El “Contrato de Honor de las Familias por la Educación” a Contraluz (Por PoliticaPublica.cl)

El gobierno de Chile, a través del Ministerio respectivo, decidió impulsar de manera unilateral un instrumento que denominó el “Contrato de Honor de las Familias por la Educación”. Aquel, que parece inocuo y bien intencionado, expresa de manera tácita el restringido concepto de “Educación” que en tanto política pública, detenta el sector político que hoy gobierna el país.

Lo primero que merece reparos es que a lo largo de este documento existe una ausencia total de la responsabilidad que le cabe al Estado como promotor y garante de derechos en este ámbito. Por el contrario, el énfasis del proceso educativo está exclusivamente centrado por una parte, en el alumno y sus padres, madres y apoderados, y por otra en el establecimiento educacional respectivo.

Aquella concepción “restrictiva” se ve reforzada con la idea que manifiesta el Contrato, según la cual la familia y el colegio son “socios” para lograr los resultados esperados en materia educativa. No constituyen una “comunidad”. Los afectos, identidades y demás procesos ligados a la interacción colectiva quedan fuera. El lenguaje empresarial (esta idea de sociedad) enmarca todo el paisaje, cercenando a los procesos educativos de sus raíces históricas ligadas -además de a los aspectos individuales de aprendizaje, a otros en los que el barrio, padres, madres, profesores y directivos estaban enlazados por un sentido de identidad y pertenencia.

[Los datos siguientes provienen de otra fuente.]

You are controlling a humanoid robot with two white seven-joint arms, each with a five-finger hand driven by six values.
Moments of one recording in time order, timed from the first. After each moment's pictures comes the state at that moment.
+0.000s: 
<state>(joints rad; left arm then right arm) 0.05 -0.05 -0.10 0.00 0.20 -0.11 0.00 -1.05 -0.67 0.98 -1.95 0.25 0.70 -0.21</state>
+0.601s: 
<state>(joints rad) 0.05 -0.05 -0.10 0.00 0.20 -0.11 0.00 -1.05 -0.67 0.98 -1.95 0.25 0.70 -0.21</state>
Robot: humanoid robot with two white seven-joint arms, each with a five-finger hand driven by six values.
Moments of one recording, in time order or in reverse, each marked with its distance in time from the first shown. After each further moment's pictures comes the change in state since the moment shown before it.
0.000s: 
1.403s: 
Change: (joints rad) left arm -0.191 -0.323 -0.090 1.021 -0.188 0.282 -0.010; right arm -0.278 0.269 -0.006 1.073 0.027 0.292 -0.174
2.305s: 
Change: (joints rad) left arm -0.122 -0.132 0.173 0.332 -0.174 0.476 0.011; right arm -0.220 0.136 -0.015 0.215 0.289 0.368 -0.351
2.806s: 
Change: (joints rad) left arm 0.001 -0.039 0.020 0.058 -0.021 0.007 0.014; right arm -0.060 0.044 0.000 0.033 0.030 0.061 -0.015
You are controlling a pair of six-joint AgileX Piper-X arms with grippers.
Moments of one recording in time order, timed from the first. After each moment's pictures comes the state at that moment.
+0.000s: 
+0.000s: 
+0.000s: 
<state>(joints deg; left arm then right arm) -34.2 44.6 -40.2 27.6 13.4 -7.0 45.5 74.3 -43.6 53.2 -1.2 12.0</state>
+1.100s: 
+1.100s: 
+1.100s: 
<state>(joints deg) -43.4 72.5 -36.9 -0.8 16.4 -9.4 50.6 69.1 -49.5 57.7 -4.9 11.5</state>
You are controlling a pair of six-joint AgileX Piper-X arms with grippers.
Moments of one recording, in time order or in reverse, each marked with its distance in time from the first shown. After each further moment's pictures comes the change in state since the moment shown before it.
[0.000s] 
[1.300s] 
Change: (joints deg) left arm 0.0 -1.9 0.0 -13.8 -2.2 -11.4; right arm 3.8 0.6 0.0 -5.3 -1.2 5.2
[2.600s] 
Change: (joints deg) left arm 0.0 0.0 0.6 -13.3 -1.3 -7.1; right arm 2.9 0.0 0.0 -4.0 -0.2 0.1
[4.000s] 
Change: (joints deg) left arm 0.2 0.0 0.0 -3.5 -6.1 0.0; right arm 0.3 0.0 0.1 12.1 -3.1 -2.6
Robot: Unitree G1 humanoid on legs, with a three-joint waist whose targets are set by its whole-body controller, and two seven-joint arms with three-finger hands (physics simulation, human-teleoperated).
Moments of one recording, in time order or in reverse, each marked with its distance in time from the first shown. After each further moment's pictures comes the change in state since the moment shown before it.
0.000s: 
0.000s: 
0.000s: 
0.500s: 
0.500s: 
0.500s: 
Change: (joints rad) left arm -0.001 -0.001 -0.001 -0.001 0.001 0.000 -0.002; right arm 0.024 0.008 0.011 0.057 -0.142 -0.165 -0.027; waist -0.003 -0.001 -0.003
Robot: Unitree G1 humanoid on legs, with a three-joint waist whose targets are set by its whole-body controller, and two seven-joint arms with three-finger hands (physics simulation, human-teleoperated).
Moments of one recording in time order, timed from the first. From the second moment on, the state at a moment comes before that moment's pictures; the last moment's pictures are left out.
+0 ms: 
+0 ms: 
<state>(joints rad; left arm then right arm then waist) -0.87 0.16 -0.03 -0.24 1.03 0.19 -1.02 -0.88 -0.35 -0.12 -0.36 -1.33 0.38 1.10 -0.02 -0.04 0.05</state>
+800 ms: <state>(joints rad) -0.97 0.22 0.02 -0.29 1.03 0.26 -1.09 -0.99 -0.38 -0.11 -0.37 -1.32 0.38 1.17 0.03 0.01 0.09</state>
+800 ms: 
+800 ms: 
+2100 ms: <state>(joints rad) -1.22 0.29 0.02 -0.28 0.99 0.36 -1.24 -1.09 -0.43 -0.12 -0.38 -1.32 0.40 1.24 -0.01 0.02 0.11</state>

En esta misma línea se expresa un planteamiento taxativo y falaz respecto a las causas del rendimiento escolar. El mencionado contrato afirma que “un mayor involucramiento y apoyo en esta materia [por parte de las familias] implicará una mejor calidad de su educación”. Así de un plumazo y con una simplificación mecanicista, intentan hacer creer que éste involucramiento es condición suficiente para lograr aquellas mejoras. Y qué pasa con los diferenciales de financiamiento entre los distintos tipos de educación, que a la larga se traducen en brechas abismantes de rendimiento; y qué sucede con la calidad de gestión dentro de los establecimientos; y qué ocurre con los problemas de índole estructural que tiene el sistema educativo chileno. Pues para lo que respecta a este contrato, aquellos no son reconocidos por el gobierno y por tanto, insistimos, éste se permite autoexcluir al Estado de su responsabilidad en esta materia. Nuevamente el tema de la desigualdad es soslayado enfatizando en su reemplazo la importancia del esfuerzo individual y familiar.

Finalmente, y concediendo que por la lógica planteada en términos de contrato, han de concurrir con sus firmas en el documento, el Apoderado/a, el Alumno/as y el Director/a del Establecimiento, ¿por qué aparecen ya estampadas las del Presidente de la República y la del Ministro de Educación?. Es que al menos desde un punto de vista de simple lógica de sus premisas esta última situación no se logra comprender: ni el gobierno ni el Estado están asumiendo responsabilidad explícita alguna en este documento-compromiso, ¿qué pitos tocan las firmas de Piñera y Lavín allí?.

La única explicación que le podemos dar a este hecho tiene una doble vertiente argumental, conectada cada una de ellas entre sí. Por una parte, se trata de un evidente acto político-comunicacional. Mirado de manera simple, esto podría ser interpretado como “preocupación” por parte del gobierno en materia educativa. Y qué duda cabe que aquello podría da réditos tanto en popularidad como en futuras elecciones.

La segunda vertiente, tal vez un poco más oculta, implica que se trata de una acción que además de paternalista, huele a presidencialismo casi monárquico. Aunque por una definición dada por el gobierno mismo en que asume este asunto como un acuerdo y una responsabilidad entre privados, el Primer Mandatario opta por dar muestras de una especie de  “omnipresencia” y “omnisciencia” al hacer las veces de “Ministro de Fe” de este acto compromiso junto a su asesor principal. Así como antaño, el séptimo hijo de una familia era “apadrinado” por el Presidente de la República, cuestión que era motivo de orgullo popular, pareciera ser que el primer mandatario y el ministro asumiera de manera casi ingenua que sus rúbricas actuarán como peso moral para con la ciudadanía. ¿Recordarán ambos en que año estamos viviendo? ¿Les habrán contado las características actuales de la sociedad chilena? La verdad es que a ratos, con esta y otras decisiones, parecen olvidar que ya no estamos a mediados del siglo XX, última vez que la derecha gobernó el país por la vía democrática.